**Exercise requirements**.
Reproduce the whole listing that follows, character for character, and drop the images.

**Data listing**.
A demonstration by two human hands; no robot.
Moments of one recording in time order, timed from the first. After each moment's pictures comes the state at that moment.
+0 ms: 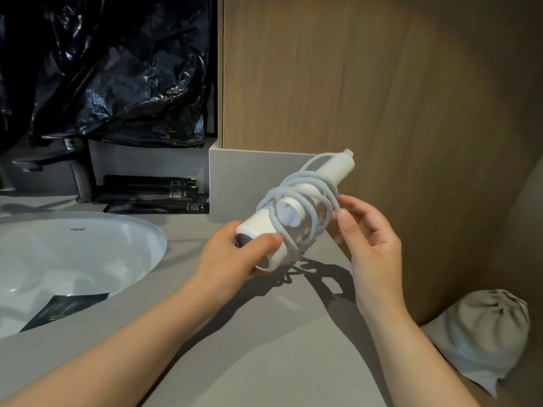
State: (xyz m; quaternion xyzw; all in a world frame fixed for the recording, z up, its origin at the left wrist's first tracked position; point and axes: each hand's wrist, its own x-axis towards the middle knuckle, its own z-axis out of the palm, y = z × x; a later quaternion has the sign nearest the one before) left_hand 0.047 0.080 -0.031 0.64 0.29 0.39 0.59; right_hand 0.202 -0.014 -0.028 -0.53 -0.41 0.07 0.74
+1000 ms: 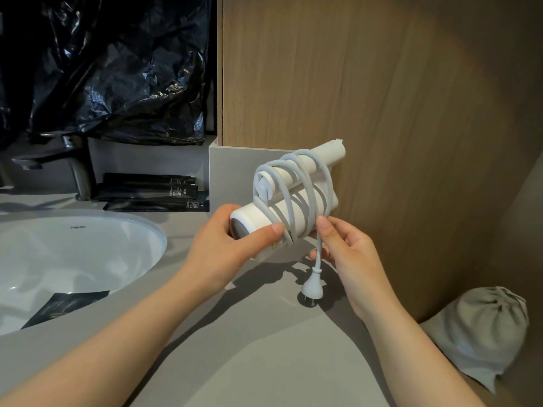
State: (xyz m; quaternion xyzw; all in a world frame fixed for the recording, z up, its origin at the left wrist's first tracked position) left_hand 0.037 0.092 -0.025 0.71 0.32 0.40 0.49; right_hand 0.195 -0.009 -0.031 -0.62 -0.39 0.21 0.65
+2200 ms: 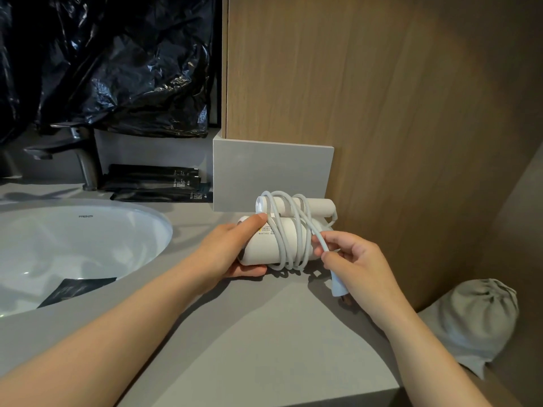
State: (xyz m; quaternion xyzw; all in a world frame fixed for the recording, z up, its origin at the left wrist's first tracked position) left_hand 0.040 0.099 -0.036 0.60 0.34 0.27 0.67; right_hand 0.194 -0.042 -0.040 -0.66 -0.47 0.18 0.56
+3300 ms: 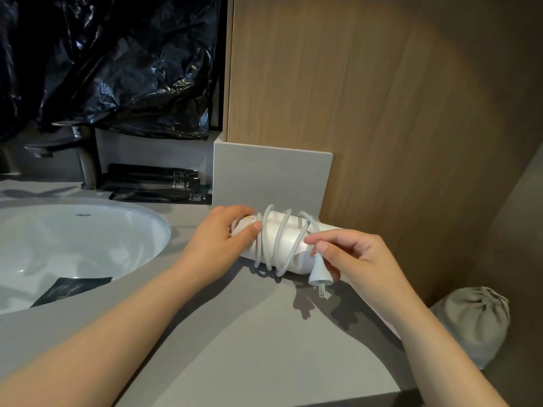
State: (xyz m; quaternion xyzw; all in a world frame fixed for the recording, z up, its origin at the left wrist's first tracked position) left_hand 0.035 0.114 -0.039 0.82 0.31 0.38 0.30; right_hand 0.196 -0.050 -0.018 -0.62 -0.54 0.18 0.54
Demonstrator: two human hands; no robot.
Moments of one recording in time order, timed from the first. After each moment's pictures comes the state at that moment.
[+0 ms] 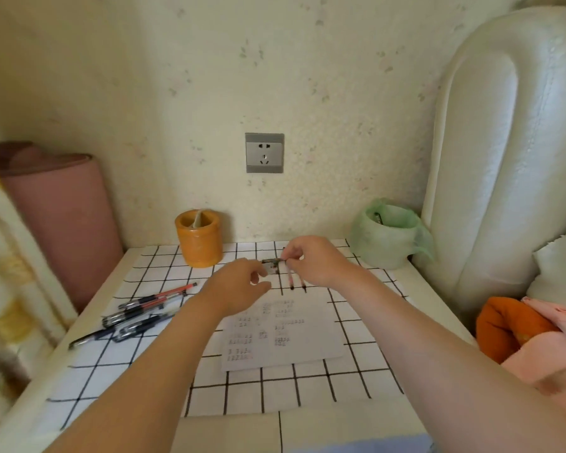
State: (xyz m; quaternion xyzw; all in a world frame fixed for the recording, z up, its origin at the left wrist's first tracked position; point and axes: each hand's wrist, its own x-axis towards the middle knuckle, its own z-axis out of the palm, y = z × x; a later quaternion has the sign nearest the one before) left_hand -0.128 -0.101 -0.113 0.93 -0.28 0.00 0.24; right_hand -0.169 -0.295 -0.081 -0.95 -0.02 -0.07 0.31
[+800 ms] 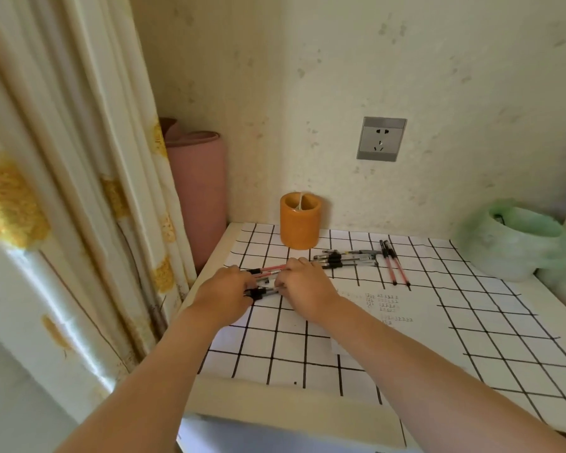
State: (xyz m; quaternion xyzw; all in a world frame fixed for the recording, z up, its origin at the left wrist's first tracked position) left_hand -0.128 0.096 -0.152 0.98 -0.15 0.02 0.11; right_hand -0.126 -0.095 -0.162 -0.97 -0.21 -0.09 0.05
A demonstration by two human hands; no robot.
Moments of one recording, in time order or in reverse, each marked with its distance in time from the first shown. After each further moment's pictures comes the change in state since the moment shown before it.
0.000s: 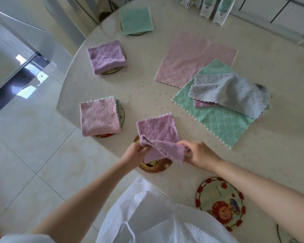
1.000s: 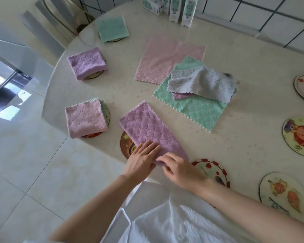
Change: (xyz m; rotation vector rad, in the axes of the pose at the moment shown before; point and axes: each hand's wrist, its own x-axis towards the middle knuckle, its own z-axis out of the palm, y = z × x) left_hand -0.022 -0.031 0.063 0.797 0.121 0.759; right_hand -0.077 -0.068 0.058 -0.074 0.321 -0.161
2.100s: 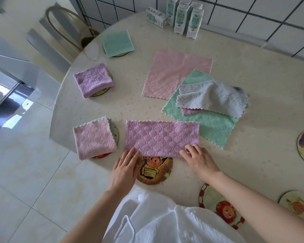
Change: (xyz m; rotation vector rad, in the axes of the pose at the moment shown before) left_hand -0.013 -0.085 -0.034 0.007 -0.022 -0.322; right_hand 0.055 0.081 -0.013 -0.683 -0.225 0.206
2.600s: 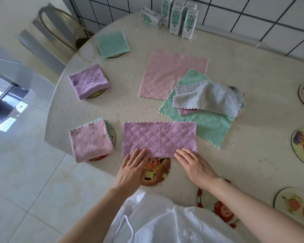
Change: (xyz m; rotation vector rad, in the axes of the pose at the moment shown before) left_hand 0.012 0.017 0.009 0.129 -0.040 0.231; right_hand -0.015 -0.007 0.012 0.052 0.107 -0.099
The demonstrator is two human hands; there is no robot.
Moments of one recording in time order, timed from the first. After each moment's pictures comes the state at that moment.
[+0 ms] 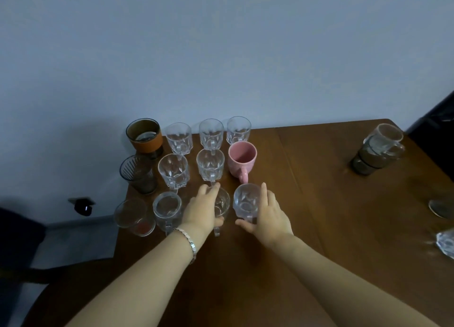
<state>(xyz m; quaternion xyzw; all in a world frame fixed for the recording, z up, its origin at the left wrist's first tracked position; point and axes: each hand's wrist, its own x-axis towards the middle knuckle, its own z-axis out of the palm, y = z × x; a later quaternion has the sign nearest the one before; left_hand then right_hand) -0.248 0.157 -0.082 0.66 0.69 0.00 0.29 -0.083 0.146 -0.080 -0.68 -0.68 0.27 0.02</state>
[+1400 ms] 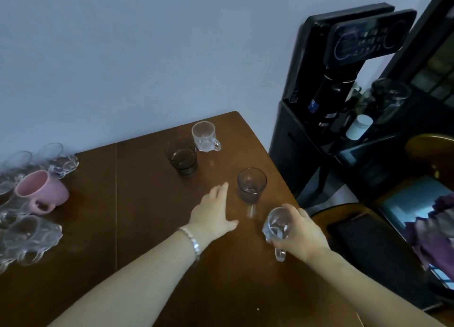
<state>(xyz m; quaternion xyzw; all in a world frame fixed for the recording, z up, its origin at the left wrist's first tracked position) 0.296 0.163 -0.037 0.75 0.60 -0.05 0.27 0.497 0.097 -0.074 -0.77 -0.56 0.30 0.08</state>
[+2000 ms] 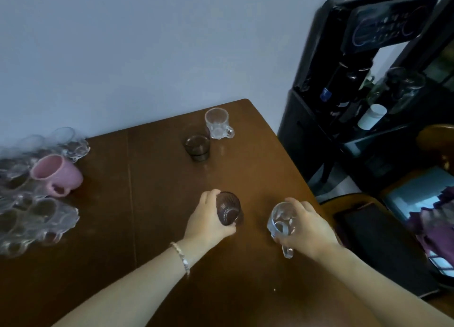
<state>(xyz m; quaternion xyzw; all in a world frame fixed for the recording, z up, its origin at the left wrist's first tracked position) 0.234 0.120 -0.055 0.66 0.66 0.11 0.35 0.450 0.078 -0.052 -0.75 -0.59 0.29 0.04</state>
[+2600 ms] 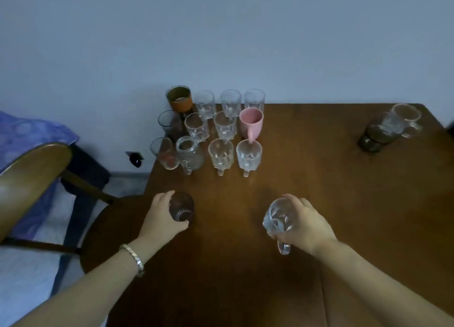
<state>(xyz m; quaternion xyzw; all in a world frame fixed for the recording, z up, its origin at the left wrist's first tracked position) -0.255 -0.061 -0.042 0.45 0.83 0.16 0.28 0.039 0.012 -0.028 -0.59 -0.72 0.37 0.01</state>
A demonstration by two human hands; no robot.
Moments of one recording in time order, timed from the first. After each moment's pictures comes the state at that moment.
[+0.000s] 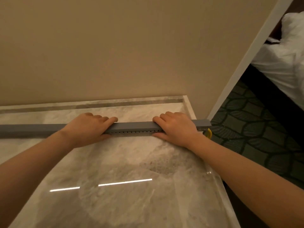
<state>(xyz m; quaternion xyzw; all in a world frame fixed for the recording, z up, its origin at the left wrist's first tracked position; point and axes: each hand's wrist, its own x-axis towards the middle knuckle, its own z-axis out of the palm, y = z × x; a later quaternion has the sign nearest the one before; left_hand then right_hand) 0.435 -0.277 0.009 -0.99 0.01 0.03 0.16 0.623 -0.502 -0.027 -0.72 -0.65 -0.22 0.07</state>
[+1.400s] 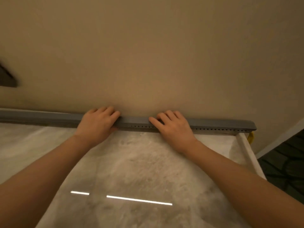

**Answer**.
A demonstration by two human hands; no robot.
Moments of one recording in time order, timed from the first. After each moment's pictures comes the state at that moment.
+0 ms: 
State: (xyz m; quaternion xyzw; all in a world frame fixed for the recording, z up, its origin at the left wrist's first tracked position; point and axes: each hand's wrist, its own x-axis towards the middle knuckle, its own z-axis out of the palm, y = z × x; a later quaternion has the sign nearest the one before) left_hand 0.047 0.080 -0.031 0.64 0.29 0.39 0.59; right_hand 0.202 -0.014 -0.028 -0.53 -0.41 0.07 0.74
+1000 ms: 
State: (xyz m; quaternion xyzw; all in a world frame fixed for the recording, z up, its origin at the left wrist's first tracked position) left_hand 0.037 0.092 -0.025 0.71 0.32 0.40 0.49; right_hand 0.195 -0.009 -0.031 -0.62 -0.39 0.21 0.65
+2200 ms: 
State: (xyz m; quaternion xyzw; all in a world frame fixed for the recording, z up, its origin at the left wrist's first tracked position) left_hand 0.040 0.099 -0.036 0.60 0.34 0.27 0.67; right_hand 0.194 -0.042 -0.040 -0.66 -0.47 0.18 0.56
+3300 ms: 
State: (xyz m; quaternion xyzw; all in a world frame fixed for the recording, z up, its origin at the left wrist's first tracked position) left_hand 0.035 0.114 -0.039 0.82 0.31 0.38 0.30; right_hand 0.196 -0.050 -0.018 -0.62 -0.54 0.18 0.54
Demonstrator: two human hands; no robot.
Moments of one recording in time order, timed from the first. After each moment's pictures comes the state at that moment.
[+0 ms] 
State: (xyz m; quaternion xyzw; all in a world frame fixed for the recording, z up, its origin at the left wrist's first tracked position; point and axes: each hand's wrist, its own x-axis towards the middle knuckle, its own z-axis out of the palm, y = z × x; a later quaternion has the sign nearest the one before) left_hand -0.128 -0.101 -0.113 0.93 -0.28 0.00 0.24; right_hand -0.169 -0.295 -0.081 -0.95 -0.02 -0.07 0.31
[+800 ms] 
State: (xyz m; quaternion xyzw; all in a world frame fixed for the recording, z up, its origin at the left wrist's first tracked position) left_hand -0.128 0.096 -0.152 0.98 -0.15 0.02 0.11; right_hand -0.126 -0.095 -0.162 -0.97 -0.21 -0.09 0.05
A demonstration by two human hands; no robot.
Moments of one recording, in time order or in reverse, each marked with its distance in time from the first shown. After each further moment's pictures comes the change in state since the moment shown before it.
0.000s: 
1.000s: 
Change: (xyz m; rotation vector rad, in the axes of the pose at the moment shown before; point and axes: each hand's wrist, its own x-axis towards the middle knuckle, its own z-axis out of the palm, y = z × x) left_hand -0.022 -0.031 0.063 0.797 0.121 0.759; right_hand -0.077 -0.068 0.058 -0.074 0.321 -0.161
2.100s: 
Change: (xyz m; rotation vector rad, in the axes of the pose at the moment shown before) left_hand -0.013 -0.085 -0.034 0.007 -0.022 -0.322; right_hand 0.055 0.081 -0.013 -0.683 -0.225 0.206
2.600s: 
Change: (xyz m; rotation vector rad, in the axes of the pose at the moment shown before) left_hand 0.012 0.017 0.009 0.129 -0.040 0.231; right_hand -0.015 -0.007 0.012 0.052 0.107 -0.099
The demonstrator is two human hands; there is no robot.
Moments of one recording in time order, timed from the first. After each moment's pictures comes the state at that moment.
[+0 ms] 
<state>(xyz m; quaternion xyzw; all in a world frame fixed for the recording, z up, its origin at the left wrist's first tracked position; point and axes: each hand's wrist, its own x-axis towards the middle knuckle, its own z-axis out of the palm, y = z × x; a later quaternion has the sign nearest the one before; left_hand then right_hand) -0.248 0.157 -0.082 0.66 0.69 0.00 0.29 -0.083 0.146 -0.080 -0.68 -0.68 0.27 0.02</state>
[+1400 ms] 
<state>(xyz m; quaternion xyzw; all in a world frame fixed for the recording, z up, its origin at the left wrist's first tracked position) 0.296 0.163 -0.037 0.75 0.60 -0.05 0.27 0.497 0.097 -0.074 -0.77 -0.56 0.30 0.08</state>
[+2000 ms] 
<state>(xyz m; quaternion xyzw; all in a world frame fixed for the recording, z up, its origin at the left wrist's first tracked position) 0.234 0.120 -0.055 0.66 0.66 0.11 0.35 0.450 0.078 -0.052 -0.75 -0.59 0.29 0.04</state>
[+2600 ms] 
<state>(xyz m; quaternion xyzw; all in a world frame fixed for the recording, z up, its origin at the left wrist's first tracked position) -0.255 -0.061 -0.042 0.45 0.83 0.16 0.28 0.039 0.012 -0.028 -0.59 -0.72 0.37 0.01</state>
A demonstration by two human hands; no robot.
Moments of one recording in time order, timed from the first. After each moment's pictures comes the state at that moment.
[+0.000s] 
<state>(xyz m; quaternion xyzw; all in a world frame fixed for the recording, z up, its origin at the left wrist's first tracked position; point and axes: each hand's wrist, its own x-axis towards the middle knuckle, its own z-axis out of the palm, y = z × x; a later quaternion has the sign nearest the one before; left_hand then right_hand) 0.435 -0.277 0.009 -0.99 0.01 0.03 0.16 0.623 -0.502 -0.027 -0.72 -0.65 -0.22 0.07</state>
[+1.400s] 

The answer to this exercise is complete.